All Products
Search
Document Center

Platform For AI:Create and manage datasets

Last Updated:Mar 11, 2026

Create and manage datasets with version control to track changes, reproduce experiments, and roll back if needed.

Dataset types

AI Asset Management supports basic and labeled datasets. Basic datasets contain raw unlabeled data for pre-training models. Labeled datasets contain annotated data for fine-tuning and evaluating models.

Item

Basic dataset

Labeled dataset

Definition

Raw, unlabeled data.

Annotated data

Data processing

Data cleaning, deduplication, and more.

Data labeling, validation, and quality control

Use cases

  • Unsupervised learning

  • Pre-training models to capture broad features

  • Supervised learning and model evaluation

  • Fine-tuning models to improve performance on specific tasks

Access the Datasets page

  1. Log on to the PAI console.

  2. In the upper-left corner, select the region where your workspace resides.

  3. In the left-side navigation pane, choose Workspaces. Click the workspace name.

  4. In the left-side navigation pane, choose AI Asset Management > Datasets.

Create a basic dataset

On the Custom Datasets tab, click Create Dataset and select Basic for Dataset Type. Create datasets from Object Storage Service (OSS) or file systems (General-purpose NAS, Extreme NAS, CPFS, AI-CPFS).

Storage type: Object Storage Service (OSS)

Parameter

Description

Content Type

Select the data type: image, text, audio, video, table, or general. Specify the type to filter datasets when creating labeling tasks.

Owner

Select the dataset owner. Only workspace administrators can configure this parameter.

Import Format / OSS Path

  • File: Specify a single file path in OSS. Used for creating datasets for iTAG.

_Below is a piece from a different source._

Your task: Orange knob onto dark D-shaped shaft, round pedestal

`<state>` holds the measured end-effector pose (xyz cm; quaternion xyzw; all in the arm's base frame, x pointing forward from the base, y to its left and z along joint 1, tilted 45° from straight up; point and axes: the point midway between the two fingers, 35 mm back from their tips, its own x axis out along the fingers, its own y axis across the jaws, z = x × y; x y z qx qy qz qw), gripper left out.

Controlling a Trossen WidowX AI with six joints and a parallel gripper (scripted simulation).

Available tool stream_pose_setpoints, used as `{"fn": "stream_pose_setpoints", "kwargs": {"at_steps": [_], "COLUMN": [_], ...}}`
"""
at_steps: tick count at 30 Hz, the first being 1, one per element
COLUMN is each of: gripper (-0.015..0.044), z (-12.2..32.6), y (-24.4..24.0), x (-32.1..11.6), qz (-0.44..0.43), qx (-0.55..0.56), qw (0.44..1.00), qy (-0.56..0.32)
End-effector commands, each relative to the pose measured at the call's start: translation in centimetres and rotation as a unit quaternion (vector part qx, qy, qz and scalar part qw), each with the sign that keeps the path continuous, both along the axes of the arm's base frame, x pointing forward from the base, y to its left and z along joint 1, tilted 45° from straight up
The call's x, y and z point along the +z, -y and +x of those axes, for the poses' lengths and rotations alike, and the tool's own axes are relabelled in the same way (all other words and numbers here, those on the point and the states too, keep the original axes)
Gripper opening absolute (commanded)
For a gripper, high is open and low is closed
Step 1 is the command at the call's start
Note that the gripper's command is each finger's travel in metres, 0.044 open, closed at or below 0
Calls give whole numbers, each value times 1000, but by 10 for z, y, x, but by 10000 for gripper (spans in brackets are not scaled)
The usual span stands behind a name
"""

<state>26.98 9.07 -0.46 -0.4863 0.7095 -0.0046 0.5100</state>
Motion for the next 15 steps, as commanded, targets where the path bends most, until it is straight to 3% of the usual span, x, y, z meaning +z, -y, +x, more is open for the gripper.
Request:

  • Folder: Specify a folder path in OSS. The folder mounts in containers. Used for datasets in DSW, DLC, or EAS.

Default Mount Path

Default mount path for data. Used in DSW and DLC:

  • In DSW, mount an existing file system to this path when creating instances.

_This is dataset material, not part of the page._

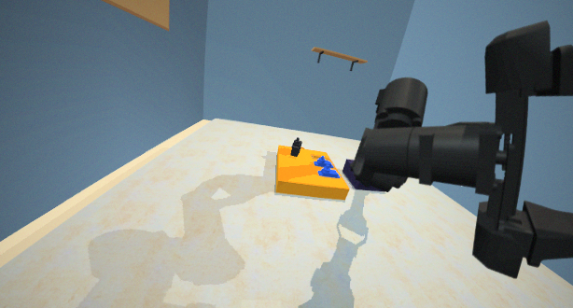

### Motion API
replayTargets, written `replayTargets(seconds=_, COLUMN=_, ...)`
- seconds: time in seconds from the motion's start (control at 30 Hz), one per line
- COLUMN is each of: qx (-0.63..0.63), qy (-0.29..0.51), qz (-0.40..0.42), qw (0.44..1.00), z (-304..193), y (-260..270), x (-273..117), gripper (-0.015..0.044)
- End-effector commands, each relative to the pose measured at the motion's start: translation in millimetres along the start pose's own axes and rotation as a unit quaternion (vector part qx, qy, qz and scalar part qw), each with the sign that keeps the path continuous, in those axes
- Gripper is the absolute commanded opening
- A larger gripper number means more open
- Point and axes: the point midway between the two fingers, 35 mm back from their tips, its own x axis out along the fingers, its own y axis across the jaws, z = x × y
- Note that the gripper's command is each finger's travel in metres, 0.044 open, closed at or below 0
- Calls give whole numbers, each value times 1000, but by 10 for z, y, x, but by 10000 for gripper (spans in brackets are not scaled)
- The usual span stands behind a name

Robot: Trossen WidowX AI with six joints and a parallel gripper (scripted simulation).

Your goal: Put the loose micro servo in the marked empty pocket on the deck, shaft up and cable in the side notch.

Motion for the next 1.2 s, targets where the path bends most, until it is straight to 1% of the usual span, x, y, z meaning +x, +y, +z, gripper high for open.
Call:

  • In DLC, access files in this directory from code. For example, python /root/data/file.py.

Enable Version Acceleration

Enable dataset version acceleration when Import Format is set to Folder. Key settings:

  • Maximum Capacity: Capacity of the acceleration slot. Must be greater than or equal to the dataset size.

  • Accelerated Mount Target: Uses internal mount target by default. Select an existing accelerated mount target or create one.

    Note

    When using Lingjun Intelligent Computing Resources, if Create Mount Target is selected for Accelerated Mount Target, set Mount Target Type to VPC. The selected VPC and vSwitch must match those used by Lingjun resources.

  • Accelerated Version Default Mount Path: Default mount path for the accelerated dataset version.

Storage type: file system

Parameter

Description

Content Type

Select the data type: image, text, audio, video, table, or general. Specify the type to filter datasets when creating labeling tasks.

Owner

Select the dataset owner. Only workspace administrators can configure this parameter.

File System

Select a file system that corresponds to Storage Type.

Mount Target

Configure a mount target to access the file system.

File System Path

Specify the path to your data in the file system. For example, /.

Default Mount Path

Default mount path for data. Used in DSW and DLC:

  • In DSW, mount an existing file system to this path when creating instances.

  • In DLC, access files in this directory from code. For example, python /root/data/file.py.

Enable Version Acceleration

If Storage Type is General-purpose NAS, Extreme NAS, or CPFS, enable dataset version acceleration. Key parameters:

  • Maximum Capacity: Capacity of the acceleration slot. Must be greater than or equal to the dataset size.

  • Accelerated Version Default Mount Path: Default mount path for the accelerated dataset version.

Create a basic dataset version

On the Custom Datasets tab, click Create Version in the Actions column for the target dataset.

image

Notes on version creation:

  • Dataset name, storage type, and data type are inherited from V1 and are read-only.

  • System automatically generates the dataset version number (read-only).

  • For other parameters, see Create a basic dataset.

View public datasets

PAI provides built-in public datasets such as MMLU, CMMLU, and GSM8K. On the Public Dataset tab, click a dataset name to view its basic information.

image

Manage datasets

For custom datasets: view versions, create versions, set to public, or delete. For labeled datasets: view data, set to public, or delete.

image

Important notes:

  • For datasets with Visibility set to Dataset Owner, click Set Dataset to Public to share within the workspace. All workspace members can then view the dataset. Making a dataset public is irreversible.

  • If a RAM user encounters an access denied error when viewing dataset data, grant permissions to the RAM user.

  • Deleting a dataset might affect running tasks that depend on the dataset. Deletion is irreversible.